Tuesday, December 6, 2011

Not ready to say goodbye....

I guess we sort of knew it was time, time to put our gentle giant to rest but it didn't make it any easier. Babar was our English Mastiff and a beautiful boy. I never wanted such a big dog however, my husband really did and it was at a time in my husband's life when life when I knew it would take his focus off some of the bad things in his life he was going through so needless to say I gave in. I'm glad I did, we packed up our daughter Avery and Mother-in-law and drove up north of Columbus to Wooster (Amish country) and got our baby boy. We instantly feel in love. We brought this boy home to a new world a world with sounds and lights and a little girl who just wanted to lay on top of him and God love him he didn't care one bit. Our spoiled Jack Russel's were not to found of this newcomer but eventually fell in love also and never wanted to be apart from him I think the male Jack actually thought the English Mastiff was his Momma.

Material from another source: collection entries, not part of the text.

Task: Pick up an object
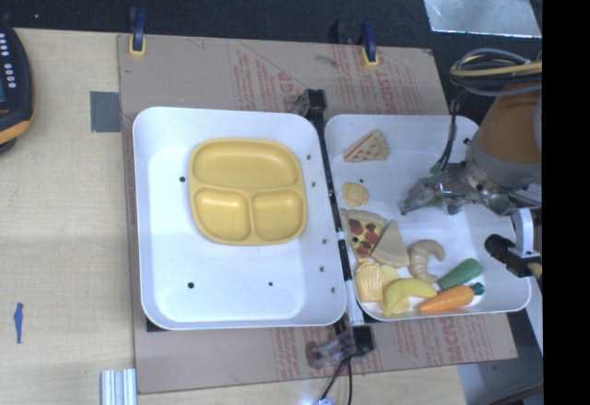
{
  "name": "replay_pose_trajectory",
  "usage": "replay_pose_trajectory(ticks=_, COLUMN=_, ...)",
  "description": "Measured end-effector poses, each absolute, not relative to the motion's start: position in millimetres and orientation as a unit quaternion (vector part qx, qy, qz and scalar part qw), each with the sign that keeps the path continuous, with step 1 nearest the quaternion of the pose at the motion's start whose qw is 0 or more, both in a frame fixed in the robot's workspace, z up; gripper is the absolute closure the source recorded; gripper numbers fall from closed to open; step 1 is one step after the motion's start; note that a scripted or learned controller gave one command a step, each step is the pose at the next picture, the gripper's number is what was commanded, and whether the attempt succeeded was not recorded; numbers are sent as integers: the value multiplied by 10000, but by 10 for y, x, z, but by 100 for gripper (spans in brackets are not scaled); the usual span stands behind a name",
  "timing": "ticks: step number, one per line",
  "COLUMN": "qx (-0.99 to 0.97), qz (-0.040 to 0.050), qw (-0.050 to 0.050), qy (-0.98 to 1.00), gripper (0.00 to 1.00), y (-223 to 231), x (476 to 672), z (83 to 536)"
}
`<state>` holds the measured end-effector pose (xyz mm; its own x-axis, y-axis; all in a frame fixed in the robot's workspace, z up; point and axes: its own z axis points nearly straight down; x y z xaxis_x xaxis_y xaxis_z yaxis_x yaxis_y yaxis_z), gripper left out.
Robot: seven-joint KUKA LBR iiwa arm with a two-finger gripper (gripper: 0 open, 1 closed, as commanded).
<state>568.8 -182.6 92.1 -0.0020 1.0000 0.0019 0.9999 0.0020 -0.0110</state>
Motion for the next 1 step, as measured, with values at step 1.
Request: replay_pose_trajectory(ticks=1, qx=-7059, qz=27, qw=61, qy=-7083, gripper=0, y=-1212, x=4706, z=912)
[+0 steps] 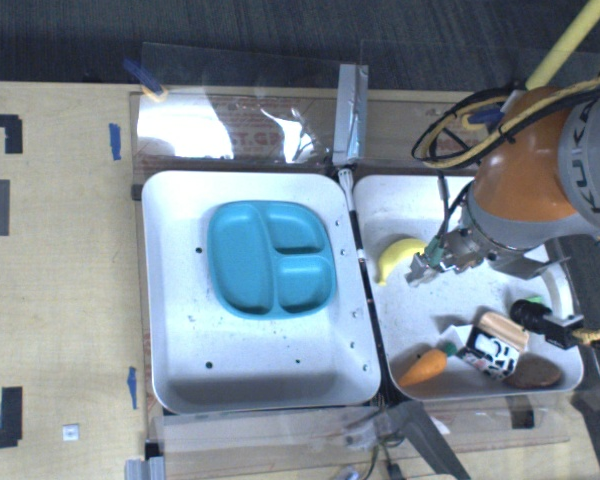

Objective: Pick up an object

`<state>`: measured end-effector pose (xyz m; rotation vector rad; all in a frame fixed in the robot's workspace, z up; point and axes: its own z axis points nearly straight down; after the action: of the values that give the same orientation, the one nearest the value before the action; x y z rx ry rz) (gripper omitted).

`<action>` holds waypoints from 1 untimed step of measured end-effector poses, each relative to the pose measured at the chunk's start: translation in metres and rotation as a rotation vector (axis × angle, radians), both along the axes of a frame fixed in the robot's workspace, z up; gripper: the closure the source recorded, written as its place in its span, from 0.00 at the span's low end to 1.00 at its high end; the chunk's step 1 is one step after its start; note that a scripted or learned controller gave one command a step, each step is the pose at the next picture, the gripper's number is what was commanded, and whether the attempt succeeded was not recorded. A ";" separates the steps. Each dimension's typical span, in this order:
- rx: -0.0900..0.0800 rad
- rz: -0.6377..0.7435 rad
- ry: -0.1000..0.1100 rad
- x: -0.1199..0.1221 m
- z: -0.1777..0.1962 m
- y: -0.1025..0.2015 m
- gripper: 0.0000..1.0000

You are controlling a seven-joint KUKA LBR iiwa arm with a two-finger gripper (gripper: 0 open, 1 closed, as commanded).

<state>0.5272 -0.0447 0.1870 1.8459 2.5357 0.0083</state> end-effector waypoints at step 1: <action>-0.001 -0.003 0.006 -0.002 -0.003 -0.002 0.00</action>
<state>0.5255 -0.0465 0.1845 1.8525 2.5361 0.0012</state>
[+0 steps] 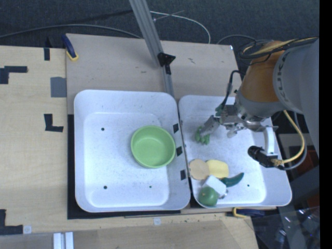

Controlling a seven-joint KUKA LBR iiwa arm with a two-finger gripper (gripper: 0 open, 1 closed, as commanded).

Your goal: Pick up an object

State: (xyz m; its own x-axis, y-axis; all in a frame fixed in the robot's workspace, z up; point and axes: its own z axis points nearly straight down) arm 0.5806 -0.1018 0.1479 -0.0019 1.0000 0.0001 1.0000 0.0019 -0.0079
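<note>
1. The small green object [202, 135] lies in the right bin [259, 191], in its upper left part near the wall shared with the left bin [104, 139]. It looks like a lumpy toy vegetable; the exact kind is too small to tell.
2. It is probably light and fairly stiff plastic or rubber, with a knobbly surface. A hold across its narrow middle seems safest, since the ends may slip out.
3. The pincer [207, 128] reaches down at a slant and its tips meet the object. How far it is spread, and whether it has hold of anything, I cannot tell.
4. Well apart, at the near edge of the same bin, a tan disc [198, 168], a yellow piece [218, 167], a white block [213, 184], a dark green pepper-like piece [234, 179] and a green ball [208, 196] cluster together.
5. A green bowl [153, 147] sits upright in the left bin on the worktop [31, 154].
</note>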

Long story, short he is eight and a half now and we all knew the life span wasn't much past that however, it just felt like that didn't apply to us and we tried to ignore the fact that he was getting old and had different things going on with his body until this last weekend when we realized it was time, he was exhausted and started not getting up much.

So, my  morning began like that on the movie Spanglish, I just couldn't bare for my feet to touch the floor because in my heart I knew what that meant, it meant once my feet hit the floor it was the day that when I returned home from work this dog who stole my heart would be in the ground, not looking at me, not barking at me, not happy to see me, in the ground so I put off as long as I could until I had no choice. I had kids to feed and get ready for school and if not for that my day would never had started.

 It is something that takes your breath away knowing that this creature whose only purpose was to be loved...that's it....that's all he ever asked for and it didn't matter what kind of day you had or if you didn't pet him the night before it didn't matter there are no grudges, he loved anyway and loved well.

Godspeed Babar...Godspeed sweet boy!

1 comment:

  1. I love you Sis. What a beautiful tribute to your wonderful, furry Babar. May God bless and heal all of you during this difficult time.